This document discusses the options available on Compute Engine to back up and replicate the following Compute Engine resources:
- Persistent Disk and Google Cloud Hyperdisk volumes
- Virtual machine (VM) and bare metal instances
- Workloads running in Compute Engine and on-premises
To safeguard important data, Google recommends using one of the backup options discussed in this document. You can't recover a compute instance, disk, image, or snapshot if you delete it, even if the deletion was accidental.
Options
The following table compares the features you can use to back up and replicate disks and instances.
A managed service that provides secure backups for compute instances across projects.
- Defend against ransomware and other risks through insights into security threat events.
- Improve cyber resilience with immutable and indelible backups.
- Protect instances while retaining governance and oversight.
- Implement comprehensive monitoring, auditing, and reporting for compliance.
- Store all the configuration, metadata, permissions, and data from one or more disks required to create an instance.
- Back up and restore instances for long-term retention.
- Clone and replicate instances.
- Back up disks geo-redundantly for disaster recovery.
- Improve performance and space efficiency by storing as differential copies.
- Back up rarely accessed data that must be retained for several months or years.
- Use standard snapshot capabilities at a lower cost for cold storage.
- Retain backups for compliance, audits, and long-term cold storage.
- Capture a disk's contents at a particular point in time and save it in the same zone or region as the disk.
- Restore data rapidly with low recovery time objective (RTO) and recovery point objective (RPO) .
- Optimize storage space and improve performance by using a differential copy of the disk.
- Quickly create staging environments from production.
- Quickly copy a disk for backup verification or export offloading.
- Don't use for disaster recovery.
- Quickly create many instances.
- Import instances and create disks quickly.
- Achieve high availability in the rare event of a zonal outage.
- Don't use for data backup.
- Achieve business continuity for critical applications by minimizing data loss (RPO of about one minute) in the rare event of a regional outage.
- Perform DR testing, failover, and failback for multiple disks using consistency groups .
- Replicate regional disks to protect workloads from both zonal and regional outages.
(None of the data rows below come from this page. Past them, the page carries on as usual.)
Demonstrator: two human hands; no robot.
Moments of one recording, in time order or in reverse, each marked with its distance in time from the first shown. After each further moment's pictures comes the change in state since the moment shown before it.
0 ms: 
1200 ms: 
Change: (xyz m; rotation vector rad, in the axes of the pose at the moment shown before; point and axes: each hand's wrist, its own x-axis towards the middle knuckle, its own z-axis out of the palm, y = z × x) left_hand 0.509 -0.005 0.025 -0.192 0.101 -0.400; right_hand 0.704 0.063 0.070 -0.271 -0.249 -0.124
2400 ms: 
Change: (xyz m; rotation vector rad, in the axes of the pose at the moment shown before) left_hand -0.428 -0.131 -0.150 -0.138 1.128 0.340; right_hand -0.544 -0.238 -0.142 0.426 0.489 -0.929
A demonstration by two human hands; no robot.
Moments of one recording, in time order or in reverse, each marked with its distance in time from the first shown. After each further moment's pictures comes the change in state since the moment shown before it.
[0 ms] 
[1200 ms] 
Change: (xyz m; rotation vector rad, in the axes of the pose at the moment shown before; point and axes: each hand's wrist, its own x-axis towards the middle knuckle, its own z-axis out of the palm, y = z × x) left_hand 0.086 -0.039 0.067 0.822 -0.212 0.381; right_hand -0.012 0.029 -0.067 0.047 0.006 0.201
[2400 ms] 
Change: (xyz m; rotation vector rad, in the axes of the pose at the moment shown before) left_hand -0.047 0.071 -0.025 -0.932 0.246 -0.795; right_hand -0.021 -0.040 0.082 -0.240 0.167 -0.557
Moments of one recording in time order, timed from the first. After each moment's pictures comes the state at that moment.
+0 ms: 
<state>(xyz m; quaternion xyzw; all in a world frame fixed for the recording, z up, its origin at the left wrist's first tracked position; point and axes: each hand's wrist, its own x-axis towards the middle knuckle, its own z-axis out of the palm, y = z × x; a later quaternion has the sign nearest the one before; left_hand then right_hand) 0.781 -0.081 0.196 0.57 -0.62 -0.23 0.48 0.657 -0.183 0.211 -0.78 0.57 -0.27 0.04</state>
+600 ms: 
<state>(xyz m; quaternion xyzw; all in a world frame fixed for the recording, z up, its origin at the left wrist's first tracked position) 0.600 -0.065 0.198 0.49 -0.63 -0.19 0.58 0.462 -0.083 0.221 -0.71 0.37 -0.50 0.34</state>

Best practices for backups
Observe the following best practices when creating backups for your disks.
Avoid temporary standard snapshots
To immediately create a copy of a disk in the same zone for verification or export, use disk clones or instant snapshots instead of standard snapshots. Compared to disk clones and instant snapshots, standard snapshots have longer copy times for upload and download.
Schedule hourly standard snapshots for backup and disaster recovery
Schedule hourly standard snapshots . If you require daily snapshots, consider scheduling snapshots every 6 hours.
Use images for fast and frequent disk creation across regions
To create many disks from a single data source, use images instead of snapshots. Because Compute Engine performs local caching in target zones, disk creation from images is faster than disk creation from snapshots.
Use machine images to create backups of all disks attached to an instance
To create backups of all disks that are attached to an instance, use machine images . A machine image can be used to back up multiple disks at a time to help ensure that the data captured in the machine image is consistent across all disks. A persistent disk snapshot can only back up a single disk at a time. For more information, see When to use machine images .
Use Google Cloud Backup and DR Service to manage instance backups at scale
With Backup and DR Service, you manage backups of your instances across projects and environments by using advanced policies, centralized monitoring, and backup reporting in the following way:
- Create backup vaults that serve as secure storage locations for your backups.
- Create backup plans to configure the schedule and rules for your backup.
- Apply backup plans to existing instances or during instance creation .
- Assign specific permissions for backup access .
- Proactively and reactively monitor backup jobs .
- Create reports for tracking backups across resources spanning multiple projects.
- When needed, restore an instance from a backup vault .
You can also integrate Security Command Center with Backup and DR Service to additionally do the following:
- Track audit logs for backup access.
- Monitor for malicious activity on your backups.